Task statement: Below are entries; write every one of them out again exactly.

Information supplied:
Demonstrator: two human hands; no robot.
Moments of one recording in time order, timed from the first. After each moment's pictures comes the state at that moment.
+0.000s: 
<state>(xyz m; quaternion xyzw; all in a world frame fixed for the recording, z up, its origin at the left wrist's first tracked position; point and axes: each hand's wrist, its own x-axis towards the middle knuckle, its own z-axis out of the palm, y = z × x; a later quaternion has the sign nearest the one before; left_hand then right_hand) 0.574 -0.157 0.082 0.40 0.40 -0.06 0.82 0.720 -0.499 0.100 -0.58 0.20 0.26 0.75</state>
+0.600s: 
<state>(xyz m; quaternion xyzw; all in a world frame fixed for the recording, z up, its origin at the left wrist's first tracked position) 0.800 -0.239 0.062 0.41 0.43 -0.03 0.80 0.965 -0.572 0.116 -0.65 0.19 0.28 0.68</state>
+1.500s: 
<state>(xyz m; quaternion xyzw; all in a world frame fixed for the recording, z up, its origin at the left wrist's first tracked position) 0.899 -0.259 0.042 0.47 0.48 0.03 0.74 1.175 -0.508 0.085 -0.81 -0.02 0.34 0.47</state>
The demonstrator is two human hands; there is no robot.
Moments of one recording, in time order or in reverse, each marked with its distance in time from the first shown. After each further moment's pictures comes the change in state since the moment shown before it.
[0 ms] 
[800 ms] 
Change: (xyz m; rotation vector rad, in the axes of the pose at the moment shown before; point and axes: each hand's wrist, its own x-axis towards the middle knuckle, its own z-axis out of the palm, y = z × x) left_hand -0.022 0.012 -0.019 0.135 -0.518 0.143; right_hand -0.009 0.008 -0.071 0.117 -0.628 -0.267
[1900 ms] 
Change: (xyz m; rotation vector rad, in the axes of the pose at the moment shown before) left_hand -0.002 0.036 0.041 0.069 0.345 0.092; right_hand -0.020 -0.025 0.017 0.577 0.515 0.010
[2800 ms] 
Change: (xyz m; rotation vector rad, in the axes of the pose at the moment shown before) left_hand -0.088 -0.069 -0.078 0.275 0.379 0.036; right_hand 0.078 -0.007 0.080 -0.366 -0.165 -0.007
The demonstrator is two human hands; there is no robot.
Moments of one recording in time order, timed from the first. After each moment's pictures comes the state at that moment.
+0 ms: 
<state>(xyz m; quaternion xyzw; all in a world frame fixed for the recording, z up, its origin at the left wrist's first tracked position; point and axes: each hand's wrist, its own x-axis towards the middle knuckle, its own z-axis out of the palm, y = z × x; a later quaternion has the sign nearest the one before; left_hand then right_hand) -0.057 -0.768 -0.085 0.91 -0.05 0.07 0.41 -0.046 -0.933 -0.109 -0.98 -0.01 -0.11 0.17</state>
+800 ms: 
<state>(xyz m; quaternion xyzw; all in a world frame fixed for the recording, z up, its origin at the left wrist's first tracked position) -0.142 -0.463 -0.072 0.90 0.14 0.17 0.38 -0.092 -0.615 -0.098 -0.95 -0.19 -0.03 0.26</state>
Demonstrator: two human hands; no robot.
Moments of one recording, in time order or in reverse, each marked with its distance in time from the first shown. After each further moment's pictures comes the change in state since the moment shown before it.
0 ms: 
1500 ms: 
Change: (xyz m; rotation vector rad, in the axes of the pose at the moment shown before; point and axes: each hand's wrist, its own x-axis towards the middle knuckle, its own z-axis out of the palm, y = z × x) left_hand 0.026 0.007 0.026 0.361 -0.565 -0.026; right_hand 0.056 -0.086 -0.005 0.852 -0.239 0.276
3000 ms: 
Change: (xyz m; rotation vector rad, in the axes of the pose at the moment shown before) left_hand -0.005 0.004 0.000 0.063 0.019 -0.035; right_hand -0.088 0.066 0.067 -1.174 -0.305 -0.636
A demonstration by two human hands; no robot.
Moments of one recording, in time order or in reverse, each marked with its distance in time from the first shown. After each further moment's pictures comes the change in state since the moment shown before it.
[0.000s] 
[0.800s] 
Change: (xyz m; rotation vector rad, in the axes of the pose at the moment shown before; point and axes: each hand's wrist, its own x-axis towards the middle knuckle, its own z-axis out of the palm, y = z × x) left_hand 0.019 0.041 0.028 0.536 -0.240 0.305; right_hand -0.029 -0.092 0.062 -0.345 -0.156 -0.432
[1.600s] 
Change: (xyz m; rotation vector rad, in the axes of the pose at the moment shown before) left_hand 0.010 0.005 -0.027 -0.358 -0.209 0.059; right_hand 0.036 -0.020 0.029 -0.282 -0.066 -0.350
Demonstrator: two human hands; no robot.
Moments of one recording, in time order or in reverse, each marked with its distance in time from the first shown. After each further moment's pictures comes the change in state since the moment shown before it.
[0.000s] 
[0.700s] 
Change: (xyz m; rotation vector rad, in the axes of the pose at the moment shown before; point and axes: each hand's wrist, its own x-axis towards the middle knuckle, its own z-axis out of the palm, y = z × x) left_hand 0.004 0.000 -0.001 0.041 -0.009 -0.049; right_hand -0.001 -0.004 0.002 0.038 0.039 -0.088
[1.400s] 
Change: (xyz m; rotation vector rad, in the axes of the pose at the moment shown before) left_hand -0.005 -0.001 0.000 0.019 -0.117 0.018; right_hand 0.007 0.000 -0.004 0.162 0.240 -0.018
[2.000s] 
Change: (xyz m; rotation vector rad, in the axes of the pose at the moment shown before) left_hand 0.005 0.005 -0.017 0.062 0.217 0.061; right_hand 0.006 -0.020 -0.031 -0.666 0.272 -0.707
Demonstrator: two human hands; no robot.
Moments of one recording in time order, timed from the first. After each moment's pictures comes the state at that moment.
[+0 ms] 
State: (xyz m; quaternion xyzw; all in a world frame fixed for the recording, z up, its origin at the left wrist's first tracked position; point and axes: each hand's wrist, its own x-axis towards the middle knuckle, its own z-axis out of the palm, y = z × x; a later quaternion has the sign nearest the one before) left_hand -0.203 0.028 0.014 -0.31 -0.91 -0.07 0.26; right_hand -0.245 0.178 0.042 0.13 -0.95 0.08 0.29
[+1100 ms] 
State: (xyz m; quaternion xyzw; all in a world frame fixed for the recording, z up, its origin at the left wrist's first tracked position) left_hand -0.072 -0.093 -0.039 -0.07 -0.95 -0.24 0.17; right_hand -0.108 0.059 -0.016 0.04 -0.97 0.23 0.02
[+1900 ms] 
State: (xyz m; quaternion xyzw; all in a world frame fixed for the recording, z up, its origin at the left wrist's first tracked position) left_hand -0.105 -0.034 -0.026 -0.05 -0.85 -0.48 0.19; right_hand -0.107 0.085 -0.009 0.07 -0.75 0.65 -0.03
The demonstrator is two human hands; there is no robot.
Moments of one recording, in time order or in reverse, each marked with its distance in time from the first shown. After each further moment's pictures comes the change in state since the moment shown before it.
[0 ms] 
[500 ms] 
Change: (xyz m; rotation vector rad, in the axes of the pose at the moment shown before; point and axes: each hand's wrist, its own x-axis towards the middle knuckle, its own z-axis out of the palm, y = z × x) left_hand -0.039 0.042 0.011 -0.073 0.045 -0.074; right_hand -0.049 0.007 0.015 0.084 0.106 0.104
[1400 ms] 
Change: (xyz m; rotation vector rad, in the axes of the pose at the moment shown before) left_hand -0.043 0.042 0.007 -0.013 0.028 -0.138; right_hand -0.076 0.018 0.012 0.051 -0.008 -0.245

Response to this task:
Demonstrator: two human hands; no robot.
Moments of one recording in time order, timed from the first. After each moment's pictures comes the state at that moment.
+0.000s: 
<state>(xyz m; quaternion xyzw; all in a world frame fixed for the recording, z up, its origin at the left wrist's first tracked position; point and axes: each hand's wrist, its own x-axis towards the middle knuckle, its own z-axis out of the palm, y = z × x; a later quaternion has the sign nearest the one before; left_hand then right_hand) 0.574 -0.157 0.082 0.40 0.40 -0.06 0.82 0.720 -0.499 0.100 -0.58 0.20 0.26 0.75</state>
+0.600s: 
<state>(xyz m; quaternion xyzw; all in a world frame fixed for the recording, z up, its origin at the left wrist's first tracked position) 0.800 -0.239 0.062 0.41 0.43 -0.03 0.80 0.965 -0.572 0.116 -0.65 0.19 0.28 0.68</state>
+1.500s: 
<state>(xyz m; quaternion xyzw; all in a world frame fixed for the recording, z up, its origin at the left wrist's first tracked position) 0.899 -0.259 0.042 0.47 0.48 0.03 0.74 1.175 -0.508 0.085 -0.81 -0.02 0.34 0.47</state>
The demonstrator is two human hands; there is no robot.
Moments of one recording, in time order or in reverse, each marked with its distance in time from the first shown. After each further moment's pictures comes the change in state since the moment shown before it.
[0 ms] 
[800 ms] 
Change: (xyz m; rotation vector rad, in the axes of the pose at the moment shown before; point and axes: each hand's wrist, its own x-axis towards the middle knuckle, its own z-axis out of the palm, y = z × x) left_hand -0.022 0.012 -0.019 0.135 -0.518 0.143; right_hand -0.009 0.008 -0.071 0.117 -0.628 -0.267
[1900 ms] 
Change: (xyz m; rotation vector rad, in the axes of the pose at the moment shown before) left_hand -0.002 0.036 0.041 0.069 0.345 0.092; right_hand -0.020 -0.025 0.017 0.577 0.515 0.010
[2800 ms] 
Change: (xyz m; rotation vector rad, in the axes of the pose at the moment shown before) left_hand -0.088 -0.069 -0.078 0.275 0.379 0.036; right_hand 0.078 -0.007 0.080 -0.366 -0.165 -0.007
The demonstrator is two human hands; there is no robot.
Moments of one recording in time order, timed from the first. After each moment's pictures comes the state at that moment.
+0 ms: 
<state>(xyz m; quaternion xyzw; all in a world frame fixed for the recording, z up, its origin at the left wrist's first tracked position; point and axes: each hand's wrist, its own x-axis towards the middle knuckle, its own z-axis out of the palm, y = z × x; a later quaternion has the sign nearest the one before; left_hand then right_hand) -0.057 -0.768 -0.085 0.91 -0.05 0.07 0.41 -0.046 -0.933 -0.109 -0.98 -0.01 -0.11 0.17</state>
+800 ms: 
<state>(xyz m; quaternion xyzw; all in a world frame fixed for the recording, z up, its origin at the left wrist's first tracked position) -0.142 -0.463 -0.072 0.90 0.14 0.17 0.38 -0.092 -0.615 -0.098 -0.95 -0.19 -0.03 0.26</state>
Demonstrator: two human hands; no robot.
Moments of one recording, in time order or in reverse, each marked with its distance in time from the first shown. After each further moment's pictures comes the change in state since the moment shown before it.
0 ms: 
1500 ms: 
Change: (xyz m; rotation vector rad, in the axes of the pose at the moment shown before; point and axes: each hand's wrist, its own x-axis towards the middle knuckle, its own z-axis out of the palm, y = z × x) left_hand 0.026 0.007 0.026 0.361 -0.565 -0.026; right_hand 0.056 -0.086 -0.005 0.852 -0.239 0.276
3000 ms: 
Change: (xyz m; rotation vector rad, in the axes of the pose at the moment shown before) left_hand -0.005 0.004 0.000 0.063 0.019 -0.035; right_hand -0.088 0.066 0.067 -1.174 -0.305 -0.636
A demonstration by two human hands; no robot.
Moments of one recording, in time order or in reverse, each marked with its distance in time from the first shown. After each further moment's pictures comes the change in state since the moment shown before it.
[0.000s] 
[0.800s] 
Change: (xyz m; rotation vector rad, in the axes of the pose at the moment shown before; point and axes: each hand's wrist, its own x-axis towards the middle knuckle, its own z-axis out of the palm, y = z × x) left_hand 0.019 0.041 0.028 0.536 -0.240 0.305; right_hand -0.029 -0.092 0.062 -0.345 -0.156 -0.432
[1.600s] 
Change: (xyz m; rotation vector rad, in the axes of the pose at the moment shown before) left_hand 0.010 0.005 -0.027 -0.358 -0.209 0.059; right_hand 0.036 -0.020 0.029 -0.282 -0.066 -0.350
Demonstrator: two human hands; no robot.
Moments of one recording, in time order or in reverse, each marked with its distance in time from the first shown. After each further moment's pictures comes the change in state since the moment shown before it.
[0.000s] 
[0.700s] 
Change: (xyz m; rotation vector rad, in the axes of the pose at the moment shown before; point and axes: each hand's wrist, its own x-axis towards the middle knuckle, its own z-axis out of the palm, y = z × x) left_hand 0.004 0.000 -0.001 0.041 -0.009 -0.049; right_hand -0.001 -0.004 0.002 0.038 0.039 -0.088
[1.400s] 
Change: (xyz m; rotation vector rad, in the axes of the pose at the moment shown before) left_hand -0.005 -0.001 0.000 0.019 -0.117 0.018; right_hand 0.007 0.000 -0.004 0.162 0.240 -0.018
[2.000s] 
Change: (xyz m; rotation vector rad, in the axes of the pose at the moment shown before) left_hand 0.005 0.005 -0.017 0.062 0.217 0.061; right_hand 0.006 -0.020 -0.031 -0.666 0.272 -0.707
Demonstrator: two human hands; no robot.
Moments of one recording in time order, timed from the first. After each moment's pictures comes the state at that moment.
[+0 ms] 
State: (xyz m; quaternion xyzw; all in a world frame fixed for the recording, z up, its origin at the left wrist's first tracked position; point and axes: each hand's wrist, its own x-axis towards the middle knuckle, its own z-axis out of the palm, y = z × x; a later quaternion has the sign nearest the one before) left_hand -0.203 0.028 0.014 -0.31 -0.91 -0.07 0.26; right_hand -0.245 0.178 0.042 0.13 -0.95 0.08 0.29
[+1100 ms] 
State: (xyz m; quaternion xyzw; all in a world frame fixed for the recording, z up, its origin at the left wrist's first tracked position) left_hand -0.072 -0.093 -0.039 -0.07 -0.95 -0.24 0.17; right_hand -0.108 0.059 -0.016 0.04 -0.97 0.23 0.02
[+1900 ms] 
State: (xyz m; quaternion xyzw; all in a world frame fixed for the recording, z up, its origin at the left wrist's first tracked position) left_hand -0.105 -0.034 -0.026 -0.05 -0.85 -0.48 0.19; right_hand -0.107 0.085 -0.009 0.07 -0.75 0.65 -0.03
The demonstrator is two human hands; there is no robot.
Moments of one recording, in time order or in reverse, each marked with its distance in time from the first shown. After each further moment's pictures comes the change in state since the moment shown before it.
[0 ms] 
[500 ms] 
Change: (xyz m; rotation vector rad, in the axes of the pose at the moment shown before; point and axes: each hand's wrist, its own x-axis towards the middle knuckle, its own z-axis out of the palm, y = z × x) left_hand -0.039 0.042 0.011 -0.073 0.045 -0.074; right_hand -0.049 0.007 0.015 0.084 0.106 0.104
[1400 ms] 
Change: (xyz m; rotation vector rad, in the axes of the pose at the moment shown before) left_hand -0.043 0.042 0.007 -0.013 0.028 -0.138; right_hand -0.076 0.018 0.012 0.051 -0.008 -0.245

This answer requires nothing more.